En el caso del gas natural, casi tres cuartas partes de las importaciones provinieron de 4 países: Rusia (41 %), Noruega (16 %), Argelia (8 %) y Qatar (5 %).
Y en lo que se refiere al carbón, más de tres cuartas partes de las importaciones procedieron de 3 países: Rusia (47 %), Estados Unidos (18 %) y Australia (14 %).
El talón de Aquiles de la UE
Sin duda, desde la perspectiva del trilema, la seguridad de suministro ha sido y sigue siendo el talón de Aquiles de la sostenibilidad energética de la UE-27. Este hecho, junto al impacto económico que para los Estados miembros y sus ciudadanos suponen la creciente dependencia de los mercados de aprovisionamiento (a menudo poco transparentes, sujetos a tensiones geopolíticas y, por tanto, muy volátiles) y a las preocupaciones medioambientales (principalmente asociadas al cambio climático y a la calidad del aire en las ciudades) justifican, al menos en teoría, la política energética de la UE.
Pero otra cosa muy diferente es cómo esta se está llevando en la práctica. Da la impresión de que, en vez de empeñarse en mantener el necesario equilibrio entre las tres facetas que integran el trilema energético, se ha apostado por pisar a fondo el acelerador en respuesta a la innegable emergencia climática, descuidando los frentes de la economía y la seguridad de suministro. Y, como resultado, la sucesión de imprevistos que desde la segunda mitad del año pasado están sucediéndose en los mercados globales de la energía constituyen una verdadera prueba de fuego para la sostenibilidad energética de la UE.
Los desequilibrios oferta-demanda asociados a la evolución de la covid-19 y, en el caso de la UE, la especulación en los mercados del CO₂, han desequilibrado el frente de la economía, con espectaculares subidas de precios del gas natural, el petróleo y la electricidad, que han repercutido gravemente en la industria y el poder adquisitivo de los ciudadanos. Y para acabarlo de arreglar, la crisis de Ucrania está suponiendo una importante presión adicional sobre la seguridad de suministro.

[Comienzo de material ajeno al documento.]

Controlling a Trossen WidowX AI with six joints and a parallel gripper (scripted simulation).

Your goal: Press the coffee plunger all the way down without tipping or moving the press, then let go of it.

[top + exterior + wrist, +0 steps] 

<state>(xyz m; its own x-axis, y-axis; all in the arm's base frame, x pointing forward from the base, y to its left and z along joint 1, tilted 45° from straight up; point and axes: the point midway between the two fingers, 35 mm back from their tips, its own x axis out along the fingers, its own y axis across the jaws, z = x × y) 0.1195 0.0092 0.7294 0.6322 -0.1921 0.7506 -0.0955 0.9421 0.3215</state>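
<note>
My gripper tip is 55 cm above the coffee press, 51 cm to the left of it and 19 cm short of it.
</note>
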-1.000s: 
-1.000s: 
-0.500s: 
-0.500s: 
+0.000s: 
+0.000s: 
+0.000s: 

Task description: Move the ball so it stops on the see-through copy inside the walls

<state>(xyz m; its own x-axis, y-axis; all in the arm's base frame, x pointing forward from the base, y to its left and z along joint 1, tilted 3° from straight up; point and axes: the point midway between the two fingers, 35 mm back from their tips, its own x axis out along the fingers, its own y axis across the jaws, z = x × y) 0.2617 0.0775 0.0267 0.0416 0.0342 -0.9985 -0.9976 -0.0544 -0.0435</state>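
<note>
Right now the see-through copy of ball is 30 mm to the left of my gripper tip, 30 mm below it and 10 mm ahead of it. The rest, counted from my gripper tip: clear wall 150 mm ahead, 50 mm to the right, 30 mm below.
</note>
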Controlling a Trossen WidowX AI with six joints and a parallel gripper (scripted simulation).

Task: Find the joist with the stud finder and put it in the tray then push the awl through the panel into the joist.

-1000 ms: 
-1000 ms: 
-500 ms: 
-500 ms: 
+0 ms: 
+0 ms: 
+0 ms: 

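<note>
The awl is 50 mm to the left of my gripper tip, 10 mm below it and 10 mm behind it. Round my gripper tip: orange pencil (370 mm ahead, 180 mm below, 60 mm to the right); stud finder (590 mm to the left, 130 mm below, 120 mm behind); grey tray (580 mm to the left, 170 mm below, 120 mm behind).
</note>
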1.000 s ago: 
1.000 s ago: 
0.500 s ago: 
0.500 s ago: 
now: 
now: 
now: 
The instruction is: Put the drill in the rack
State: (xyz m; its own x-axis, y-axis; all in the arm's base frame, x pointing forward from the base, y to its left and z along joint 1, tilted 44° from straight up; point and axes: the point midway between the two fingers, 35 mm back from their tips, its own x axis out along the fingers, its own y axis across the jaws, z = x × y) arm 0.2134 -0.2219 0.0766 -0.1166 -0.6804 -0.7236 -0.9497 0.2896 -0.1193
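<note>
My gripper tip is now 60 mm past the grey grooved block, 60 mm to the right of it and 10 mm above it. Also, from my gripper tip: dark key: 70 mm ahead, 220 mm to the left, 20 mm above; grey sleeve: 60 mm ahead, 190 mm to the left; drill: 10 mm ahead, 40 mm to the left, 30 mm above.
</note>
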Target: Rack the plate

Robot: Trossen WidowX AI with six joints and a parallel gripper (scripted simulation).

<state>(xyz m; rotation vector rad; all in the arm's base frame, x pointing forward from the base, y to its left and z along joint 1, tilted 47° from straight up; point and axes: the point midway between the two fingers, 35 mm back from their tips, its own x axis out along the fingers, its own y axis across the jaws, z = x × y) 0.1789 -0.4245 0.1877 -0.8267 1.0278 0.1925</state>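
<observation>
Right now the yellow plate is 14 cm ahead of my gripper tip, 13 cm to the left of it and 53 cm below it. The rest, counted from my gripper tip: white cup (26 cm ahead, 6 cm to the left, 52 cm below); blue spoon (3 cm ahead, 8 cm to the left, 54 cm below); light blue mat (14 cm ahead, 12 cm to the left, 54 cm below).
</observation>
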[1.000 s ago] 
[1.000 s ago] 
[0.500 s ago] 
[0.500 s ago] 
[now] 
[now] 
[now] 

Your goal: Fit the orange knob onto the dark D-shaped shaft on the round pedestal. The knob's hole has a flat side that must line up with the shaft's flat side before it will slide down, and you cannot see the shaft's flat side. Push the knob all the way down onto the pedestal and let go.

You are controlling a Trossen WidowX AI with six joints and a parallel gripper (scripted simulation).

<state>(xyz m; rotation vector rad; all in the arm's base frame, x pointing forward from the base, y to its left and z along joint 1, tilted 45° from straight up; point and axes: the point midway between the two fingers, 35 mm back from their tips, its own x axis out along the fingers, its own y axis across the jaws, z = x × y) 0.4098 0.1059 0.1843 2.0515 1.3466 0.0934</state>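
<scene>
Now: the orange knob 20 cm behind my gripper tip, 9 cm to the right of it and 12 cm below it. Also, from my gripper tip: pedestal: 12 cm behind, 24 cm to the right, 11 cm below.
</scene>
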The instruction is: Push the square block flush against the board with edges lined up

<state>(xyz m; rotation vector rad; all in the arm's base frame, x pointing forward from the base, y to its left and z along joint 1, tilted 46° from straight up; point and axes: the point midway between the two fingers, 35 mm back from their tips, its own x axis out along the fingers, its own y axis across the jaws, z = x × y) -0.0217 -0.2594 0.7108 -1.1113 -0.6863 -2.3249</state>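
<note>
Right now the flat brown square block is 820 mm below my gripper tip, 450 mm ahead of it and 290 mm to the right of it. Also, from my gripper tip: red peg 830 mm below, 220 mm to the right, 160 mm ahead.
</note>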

Para paliar la situación, la UE propone importar más gas natural licuado y acelerar la transición energética. Sin embargo, la primera opción podría incrementar aún más los precios de la energía –el gas natural licuado en el mercado al contado es notablemente más caro que el transportado por gasoducto–. Y la segunda, además de no ser una solución viable a corto término, tampoco soluciona las presiones sobre la seguridad de suministro a medio y largo plazo. Ciertamente, no sobre el suministro de combustibles fósiles, pero sí sobre los minerales críticos para la transición energética. Un tema que merecería mucha más atención.